OK, this guy, Amir Nasseri, MD, gets my vote for biggest maniac/action junkie I've yet encountered. Ob-Gyn. Has serious ties to the American Hospital in Dubai. I tell him he should meet my partner. I played with him twice. The first hand I played with him, a $5-$10 NL game at the Venetian, I was still stacking chips from a $5K pot I had just won when I looked down at AA. I raised to $60, he went all-in for $1000 and I called and won. Cool.
I have no idea who this guy was. After a couple hands, I realized that playing with him would require some stylistic changes! He open raised every pot to somewhere between $70 and $120. Well, almost every pot. He missed one or two an hour. Otherwise, he raised with any two cards. This worked out great if you had a big hand, because you would often get paid off. Making a little pot building raise to say $30 though was silly, since one knew that you'd be playing for $130 by the time it got back to you. In any event, I leave the first night ahead $5K.
The next night I buy in for $3K and get it up to $5K. My good doctor friend has over $10K on the table though and I want some of it. He will fold sometimes when people play back at him big, but he will also run bluffs and has done so for several thousand dollars.
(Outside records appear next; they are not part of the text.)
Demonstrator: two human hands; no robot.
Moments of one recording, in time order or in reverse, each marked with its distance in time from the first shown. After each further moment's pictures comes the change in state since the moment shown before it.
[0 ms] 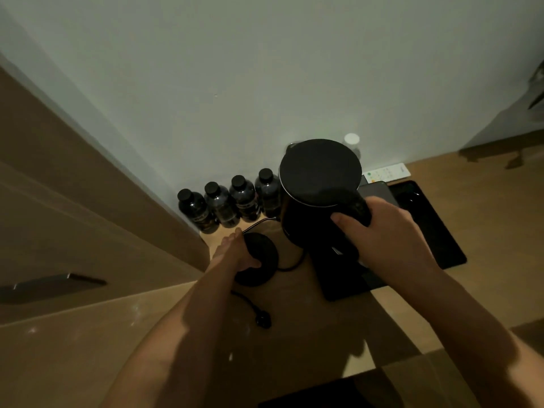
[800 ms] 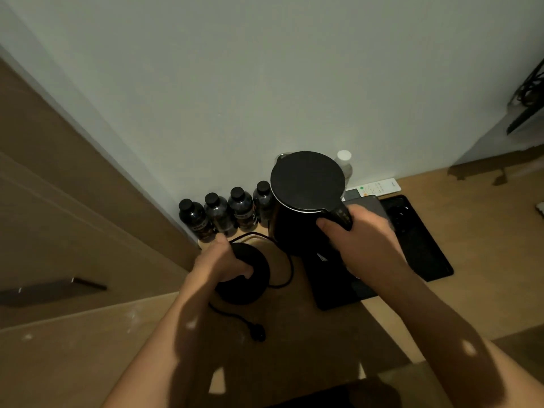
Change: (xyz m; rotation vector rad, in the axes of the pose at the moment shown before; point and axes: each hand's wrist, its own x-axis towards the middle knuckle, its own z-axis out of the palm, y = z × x) left_hand -0.076 0.014 -0.060 -0.131 0.007 -0.106; right_hand 0.003 -0.010 -0.002 0.094 -0.033 0.025
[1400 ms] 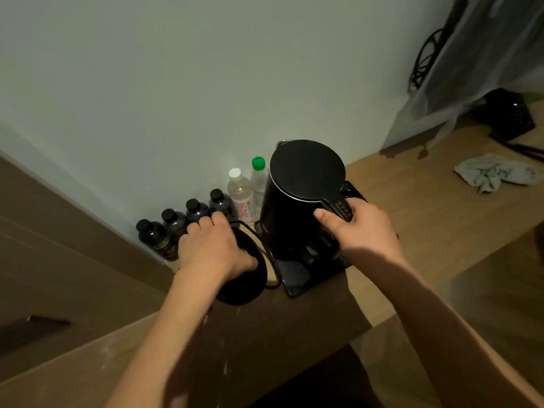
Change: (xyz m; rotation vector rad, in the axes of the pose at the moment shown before) left_hand -0.137 0.107 -0.031 0.410 0.242 0.230; right_hand -0.058 0.049 -0.053 0.145 0.246 0.074
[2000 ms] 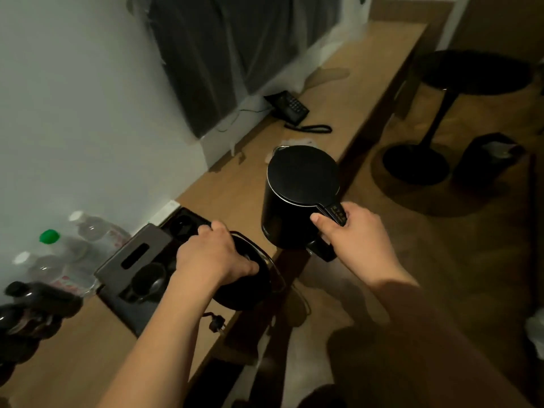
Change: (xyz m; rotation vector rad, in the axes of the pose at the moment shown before) left_hand -0.163 0.330 0.027 0.153 -0.099 0.464; right_hand -0.146 0.212 -0.264 0.086 0.453 0.270
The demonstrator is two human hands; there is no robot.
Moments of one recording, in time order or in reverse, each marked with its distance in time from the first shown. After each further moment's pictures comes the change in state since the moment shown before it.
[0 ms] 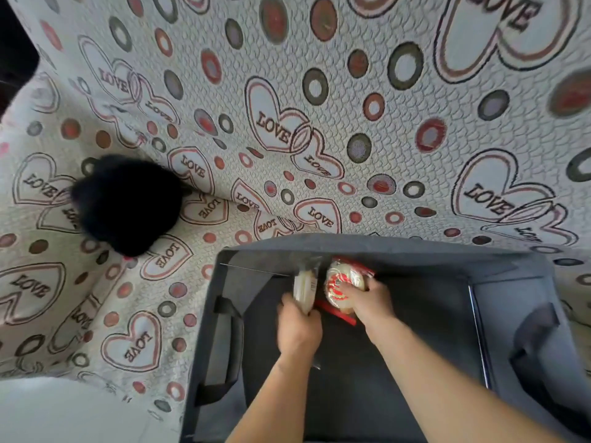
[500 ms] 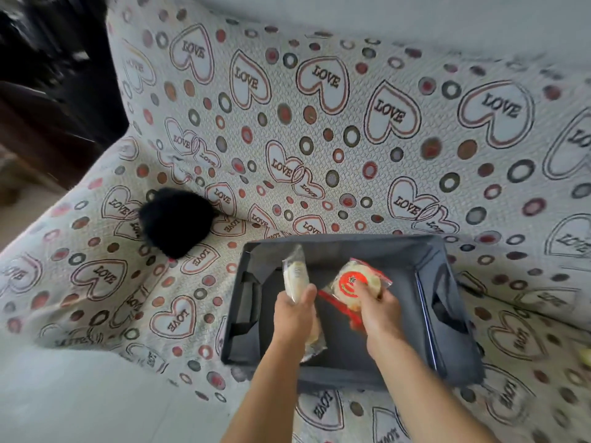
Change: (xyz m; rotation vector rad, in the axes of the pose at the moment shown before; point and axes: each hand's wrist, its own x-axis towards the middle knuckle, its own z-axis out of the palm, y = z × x) left_hand -0.179 0.006 -0.093 -0.496 -0.057 0.062; right_hand -0.208 0.005 -0.082 0.398 0.094 -0.146
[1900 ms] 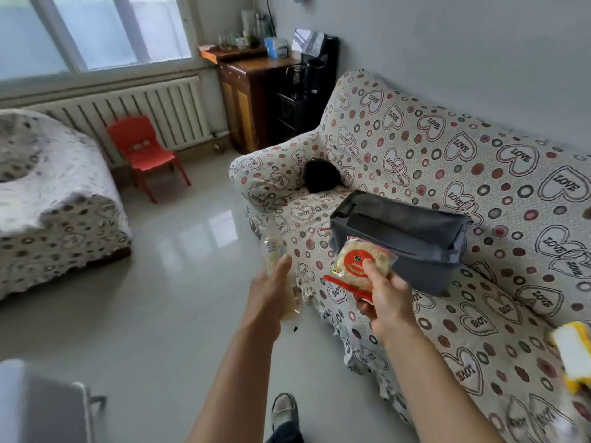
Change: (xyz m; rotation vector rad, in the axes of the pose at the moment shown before) left_hand -0.542 -0.288 -0.156 -0.713 0.295 0.192; right_hand -0.477 0.173 -0.288 -0.061 -0.550 -0.281
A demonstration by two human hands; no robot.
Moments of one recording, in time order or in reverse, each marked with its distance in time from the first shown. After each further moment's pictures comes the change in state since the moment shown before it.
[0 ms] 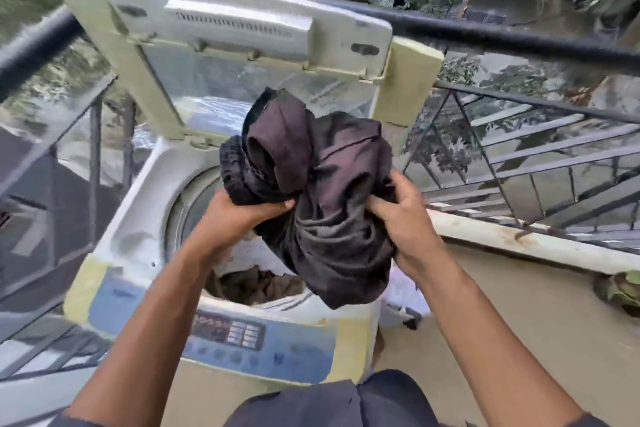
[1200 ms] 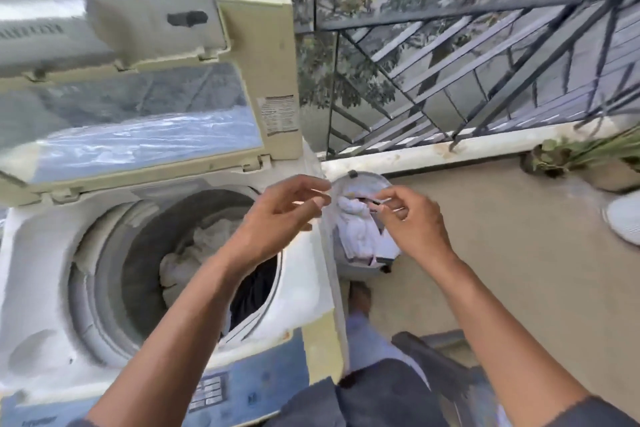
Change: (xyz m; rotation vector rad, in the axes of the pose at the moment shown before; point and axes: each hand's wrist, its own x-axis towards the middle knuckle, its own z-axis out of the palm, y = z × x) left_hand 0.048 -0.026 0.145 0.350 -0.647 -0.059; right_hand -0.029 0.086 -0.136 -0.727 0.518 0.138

So after winning the first hand against him I lost the last one. I get dealt red Kings and limp from the cut-off. He makes it $200 from the button and I call. This is the pot I've been waiting all night for. The flop comes K-T-7, all spades. Almost perfect. Not quite of course because his range is any two cards, but chances are I'm way way way ahead. I bet $200 and he calls. OK, this is good.
Turn is a red brick and I bet out $500. He makes it $1100. Hmmm. At this point, I have to figure he has one spade and as long as the river isn't a spade I should win this pot. If he flopped a flush then I still can have the board pair for me. I didn't really think much about his raise as I still thought I was good at this point. In retrospect, if he had air here he might have just put me all in. This way, I'm pretty much forced to either call or push as folding is not an option. I call.
River is another red brick. I should have check-called here, but I bet out and he put me all in. I had to call another $1200 into a pot that was about $8000 or so. I knew I was beat but since his bluffing frequency is high I thought a call was in order. Sure enough he tables Q4 spades and he had me the whole time.